### [PROBLEM TO SOLVE]
The goal is to restate all of the records below word for word.

[Stored records]
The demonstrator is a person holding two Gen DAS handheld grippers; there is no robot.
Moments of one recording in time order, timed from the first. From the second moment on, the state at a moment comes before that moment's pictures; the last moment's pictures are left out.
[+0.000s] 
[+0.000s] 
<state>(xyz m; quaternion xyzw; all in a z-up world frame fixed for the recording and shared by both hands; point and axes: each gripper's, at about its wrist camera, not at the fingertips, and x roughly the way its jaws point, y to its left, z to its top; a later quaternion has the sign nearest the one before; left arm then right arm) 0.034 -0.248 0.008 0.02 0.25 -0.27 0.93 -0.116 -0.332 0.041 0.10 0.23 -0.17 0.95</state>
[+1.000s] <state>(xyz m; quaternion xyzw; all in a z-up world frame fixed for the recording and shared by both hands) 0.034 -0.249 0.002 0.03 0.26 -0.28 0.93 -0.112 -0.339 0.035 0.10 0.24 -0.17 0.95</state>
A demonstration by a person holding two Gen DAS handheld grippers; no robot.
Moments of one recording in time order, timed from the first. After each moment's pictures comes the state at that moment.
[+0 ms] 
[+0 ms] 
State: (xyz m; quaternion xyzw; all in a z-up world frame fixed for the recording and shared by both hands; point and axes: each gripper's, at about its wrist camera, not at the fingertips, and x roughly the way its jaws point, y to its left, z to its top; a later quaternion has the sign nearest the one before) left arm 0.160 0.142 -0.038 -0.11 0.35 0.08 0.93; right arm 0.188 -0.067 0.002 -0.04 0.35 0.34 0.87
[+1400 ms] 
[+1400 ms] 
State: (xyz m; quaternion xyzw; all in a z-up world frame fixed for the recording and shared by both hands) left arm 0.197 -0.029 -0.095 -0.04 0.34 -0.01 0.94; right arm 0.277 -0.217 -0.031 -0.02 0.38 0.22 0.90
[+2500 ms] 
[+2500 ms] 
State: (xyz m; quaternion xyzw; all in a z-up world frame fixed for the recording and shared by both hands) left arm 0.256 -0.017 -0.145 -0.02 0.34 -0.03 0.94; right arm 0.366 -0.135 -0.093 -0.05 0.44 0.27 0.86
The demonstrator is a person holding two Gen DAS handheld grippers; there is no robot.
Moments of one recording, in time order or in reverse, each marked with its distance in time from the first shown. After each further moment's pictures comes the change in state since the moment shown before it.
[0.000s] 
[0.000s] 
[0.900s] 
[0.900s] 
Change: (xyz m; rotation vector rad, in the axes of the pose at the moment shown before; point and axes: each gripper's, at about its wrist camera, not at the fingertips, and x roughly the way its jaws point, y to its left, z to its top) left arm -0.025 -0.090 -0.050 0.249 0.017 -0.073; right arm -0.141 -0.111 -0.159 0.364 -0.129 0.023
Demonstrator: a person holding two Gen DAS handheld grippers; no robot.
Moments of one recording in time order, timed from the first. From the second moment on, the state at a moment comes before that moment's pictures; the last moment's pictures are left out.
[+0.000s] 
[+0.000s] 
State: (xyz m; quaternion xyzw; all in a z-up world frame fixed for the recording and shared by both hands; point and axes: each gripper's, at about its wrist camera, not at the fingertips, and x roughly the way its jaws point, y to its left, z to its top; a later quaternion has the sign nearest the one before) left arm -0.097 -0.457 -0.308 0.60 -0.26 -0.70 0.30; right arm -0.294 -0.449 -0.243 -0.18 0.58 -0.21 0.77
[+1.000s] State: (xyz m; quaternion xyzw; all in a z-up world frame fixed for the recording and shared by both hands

### [WRITTEN ANSWER]
The demonstrator is a person holding two Gen DAS handheld grippers; there is no robot.
Moments of one recording in time order, timed from the first. From the second moment on, the state at a moment comes before that moment's pictures; the last moment's pictures are left out.
[+0.000s] 
[+0.000s] 
<state>(xyz m; quaternion xyzw; all in a z-up world frame fixed for the recording and shared by both hands; point and axes: each gripper's, at about its wrist camera, not at the fingertips, and x roughly the way its jaws point, y to its left, z to its top; a later quaternion has the sign nearest the one before; left arm then right arm) 0.034 -0.248 0.008 0.02 0.25 -0.27 0.93 -0.116 -0.332 0.041 0.10 0.23 -0.17 0.95</state>
[+1.000s] <state>(xyz m; quaternion xyzw; all in a z-up world frame fixed for the recording and shared by both hands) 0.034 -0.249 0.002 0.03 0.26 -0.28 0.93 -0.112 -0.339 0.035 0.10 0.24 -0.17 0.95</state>
A demonstration by a person holding two Gen DAS handheld grippers; no robot.
Moments of one recording in time order, timed from the first. After each moment's pictures comes the state at that moment.
[+0 ms] 
[+0 ms] 
State: (xyz m; quaternion xyzw; all in a z-up world frame fixed for the recording and shared by both hands; point and axes: each gripper's, at about its wrist camera, not at the fingertips, and x roughly the way its jaws point, y to its left, z to its top; a later quaternion has the sign nearest the one before) left arm 0.160 0.142 -0.038 -0.11 0.35 0.08 0.93; right arm 0.188 -0.067 0.002 -0.04 0.35 0.34 0.87
[+1400 ms] 
[+1400 ms] 
State: (xyz m; quaternion xyzw; all in a z-up world frame fixed for the recording and shared by both hands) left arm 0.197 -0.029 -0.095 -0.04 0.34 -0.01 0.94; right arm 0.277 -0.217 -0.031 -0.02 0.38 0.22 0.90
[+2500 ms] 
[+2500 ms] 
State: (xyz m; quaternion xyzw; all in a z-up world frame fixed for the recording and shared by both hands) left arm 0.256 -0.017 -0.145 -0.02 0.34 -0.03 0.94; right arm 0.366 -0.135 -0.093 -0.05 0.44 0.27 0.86
The demonstrator is a person holding two Gen DAS handheld grippers; there is no robot.
Moments of one recording, in time order or in reverse, each marked with its distance in time from the first shown. After each further moment's pictures comes the change in state since the moment shown before it.
[0.000s] 
[0.000s] 
[0.900s] 
[0.900s] 
Change: (xyz m; rotation vector rad, in the axes of the pose at the moment shown before; point and axes: each gripper's, at about its wrist camera, not at the fingertips, and x roughly the way its jaws point, y to its left, z to its top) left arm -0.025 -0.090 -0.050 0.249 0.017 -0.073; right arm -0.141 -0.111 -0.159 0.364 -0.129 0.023
Demonstrator: a person holding two Gen DAS handheld grippers; no robot.
Moments of one recording in time order, timed from the first. From the second moment on, the state at a moment comes before that moment's pictures; the last moment's pictures are left out.
[+0.000s] 
[+0.000s] 
State: (xyz m; quaternion xyzw; all in a z-up world frame fixed for the recording and shared by both hands; point and axes: each gripper's, at about its wrist camera, not at the fingertips, and x roughly the way its jaws point, y to its left, z to its top; a later quaternion has the sign nearest the one before) left arm -0.097 -0.457 -0.308 0.60 -0.26 -0.70 0.30; right arm -0.294 -0.449 -0.243 -0.18 0.58 -0.21 0.77
[+1.000s] State: (xyz m; quaternion xyzw; all in a z-up world frame fixed for the recording and shared by both hands

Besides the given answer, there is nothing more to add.